REQUIRED WORK:
Could you please find each line in the records that contains the word "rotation" and copy it?
──────── INFORMATION SUPPLIED
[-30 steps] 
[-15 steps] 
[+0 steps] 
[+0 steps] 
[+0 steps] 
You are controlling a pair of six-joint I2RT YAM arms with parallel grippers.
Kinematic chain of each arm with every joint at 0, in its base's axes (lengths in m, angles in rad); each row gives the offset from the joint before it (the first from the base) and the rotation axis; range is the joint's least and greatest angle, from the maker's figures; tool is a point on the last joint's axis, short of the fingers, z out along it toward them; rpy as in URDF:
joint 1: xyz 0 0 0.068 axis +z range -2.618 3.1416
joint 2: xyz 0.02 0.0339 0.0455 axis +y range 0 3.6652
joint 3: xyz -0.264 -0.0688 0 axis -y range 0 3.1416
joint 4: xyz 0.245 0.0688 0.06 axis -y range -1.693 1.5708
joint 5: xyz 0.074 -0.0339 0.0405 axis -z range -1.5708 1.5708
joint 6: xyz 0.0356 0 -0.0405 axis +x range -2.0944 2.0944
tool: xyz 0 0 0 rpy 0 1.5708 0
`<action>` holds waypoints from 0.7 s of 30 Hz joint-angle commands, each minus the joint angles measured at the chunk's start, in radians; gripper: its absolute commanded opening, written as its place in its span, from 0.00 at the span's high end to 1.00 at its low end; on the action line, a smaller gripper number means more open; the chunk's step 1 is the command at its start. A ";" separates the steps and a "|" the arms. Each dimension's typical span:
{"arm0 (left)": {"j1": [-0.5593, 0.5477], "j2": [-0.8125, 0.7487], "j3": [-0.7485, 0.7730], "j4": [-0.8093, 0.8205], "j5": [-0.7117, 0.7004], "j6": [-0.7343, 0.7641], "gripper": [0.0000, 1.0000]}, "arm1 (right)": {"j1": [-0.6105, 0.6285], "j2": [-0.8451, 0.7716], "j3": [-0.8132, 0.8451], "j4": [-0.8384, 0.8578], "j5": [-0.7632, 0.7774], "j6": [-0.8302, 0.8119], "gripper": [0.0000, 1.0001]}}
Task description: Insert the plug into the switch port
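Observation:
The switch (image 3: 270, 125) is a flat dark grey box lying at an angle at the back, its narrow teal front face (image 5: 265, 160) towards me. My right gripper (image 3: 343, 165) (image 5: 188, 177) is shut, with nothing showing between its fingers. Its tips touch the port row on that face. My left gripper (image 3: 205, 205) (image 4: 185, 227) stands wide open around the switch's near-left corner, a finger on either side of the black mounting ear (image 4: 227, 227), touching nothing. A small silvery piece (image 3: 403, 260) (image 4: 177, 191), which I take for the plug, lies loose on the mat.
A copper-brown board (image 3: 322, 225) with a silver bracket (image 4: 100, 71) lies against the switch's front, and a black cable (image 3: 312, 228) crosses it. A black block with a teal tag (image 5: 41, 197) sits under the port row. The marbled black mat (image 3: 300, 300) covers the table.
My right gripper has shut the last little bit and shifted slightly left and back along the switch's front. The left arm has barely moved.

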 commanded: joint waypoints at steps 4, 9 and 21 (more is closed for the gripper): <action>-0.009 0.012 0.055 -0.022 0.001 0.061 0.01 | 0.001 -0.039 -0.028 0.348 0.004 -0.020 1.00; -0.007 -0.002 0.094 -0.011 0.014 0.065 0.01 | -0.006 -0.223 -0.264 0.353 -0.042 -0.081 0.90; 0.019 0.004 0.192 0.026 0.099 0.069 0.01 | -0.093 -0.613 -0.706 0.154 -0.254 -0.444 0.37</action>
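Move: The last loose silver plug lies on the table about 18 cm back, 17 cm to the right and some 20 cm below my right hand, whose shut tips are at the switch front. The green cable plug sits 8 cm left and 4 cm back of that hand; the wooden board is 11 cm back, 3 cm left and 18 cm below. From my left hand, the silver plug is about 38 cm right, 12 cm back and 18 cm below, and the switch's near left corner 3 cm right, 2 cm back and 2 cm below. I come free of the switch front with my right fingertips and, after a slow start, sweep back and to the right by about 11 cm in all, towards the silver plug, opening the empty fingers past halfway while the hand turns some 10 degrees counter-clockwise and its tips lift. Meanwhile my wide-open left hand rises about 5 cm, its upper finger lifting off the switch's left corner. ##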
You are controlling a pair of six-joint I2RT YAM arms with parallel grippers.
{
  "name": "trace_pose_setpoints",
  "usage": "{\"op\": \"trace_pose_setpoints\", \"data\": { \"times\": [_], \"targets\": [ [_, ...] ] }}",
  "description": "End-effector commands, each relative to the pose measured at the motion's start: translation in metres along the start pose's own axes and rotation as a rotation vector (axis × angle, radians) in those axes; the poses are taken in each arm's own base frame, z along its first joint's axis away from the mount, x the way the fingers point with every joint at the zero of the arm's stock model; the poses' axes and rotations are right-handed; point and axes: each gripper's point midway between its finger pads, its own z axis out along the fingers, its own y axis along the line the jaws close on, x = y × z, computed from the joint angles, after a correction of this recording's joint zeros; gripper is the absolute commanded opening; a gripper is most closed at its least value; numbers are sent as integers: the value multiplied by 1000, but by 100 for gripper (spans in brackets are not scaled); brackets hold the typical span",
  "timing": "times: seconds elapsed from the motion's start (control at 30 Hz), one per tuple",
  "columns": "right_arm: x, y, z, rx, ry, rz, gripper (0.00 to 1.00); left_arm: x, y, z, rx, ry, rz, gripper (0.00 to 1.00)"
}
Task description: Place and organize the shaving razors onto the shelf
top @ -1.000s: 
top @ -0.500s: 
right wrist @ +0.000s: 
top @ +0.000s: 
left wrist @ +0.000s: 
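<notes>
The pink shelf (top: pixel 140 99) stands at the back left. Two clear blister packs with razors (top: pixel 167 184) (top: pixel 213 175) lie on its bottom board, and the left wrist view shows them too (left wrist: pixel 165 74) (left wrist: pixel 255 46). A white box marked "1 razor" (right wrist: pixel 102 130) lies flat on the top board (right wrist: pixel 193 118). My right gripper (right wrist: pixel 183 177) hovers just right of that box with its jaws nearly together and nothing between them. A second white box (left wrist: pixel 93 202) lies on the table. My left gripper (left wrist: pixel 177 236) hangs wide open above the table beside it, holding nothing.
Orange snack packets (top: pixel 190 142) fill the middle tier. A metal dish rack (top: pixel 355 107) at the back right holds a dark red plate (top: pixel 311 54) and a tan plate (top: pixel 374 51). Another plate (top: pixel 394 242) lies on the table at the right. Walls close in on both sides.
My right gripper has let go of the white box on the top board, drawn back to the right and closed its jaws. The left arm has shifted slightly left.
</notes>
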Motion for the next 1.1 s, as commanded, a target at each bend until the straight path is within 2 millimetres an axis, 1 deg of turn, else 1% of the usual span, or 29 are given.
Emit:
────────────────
ANSWER TO THE PROBLEM:
Kinematic chain of each arm with every joint at 0, in its base's axes (lengths in m, angles in rad); each row gives the offset from the joint before it (the first from the base) and the rotation axis; range is the joint's least and greatest angle, from the maker's figures; tool is a point on the last joint's axis, short of the fingers, z out along it toward them; rpy as in URDF:
  "description": "End-effector commands, each relative to the pose measured at the motion's start: translation in metres along the start pose's own axes and rotation as a rotation vector (axis × angle, radians) in those axes; the poses are taken in each arm's own base frame, z along its first joint's axis away from the mount, x the way the fingers point with every joint at the zero of the arm's stock model; the poses' axes and rotations are right-handed; point and axes: each gripper's point midway between its finger pads, its own z axis out along the fingers, its own y axis along the line the jaws close on, x = y × z, computed from the joint angles, after a correction of this recording's joint zeros; gripper is the absolute commanded opening; a gripper is most closed at its least value; numbers are sent as integers: the value multiplied by 1000, but by 100 for gripper (spans in brackets are not scaled); brackets hold the typical span",

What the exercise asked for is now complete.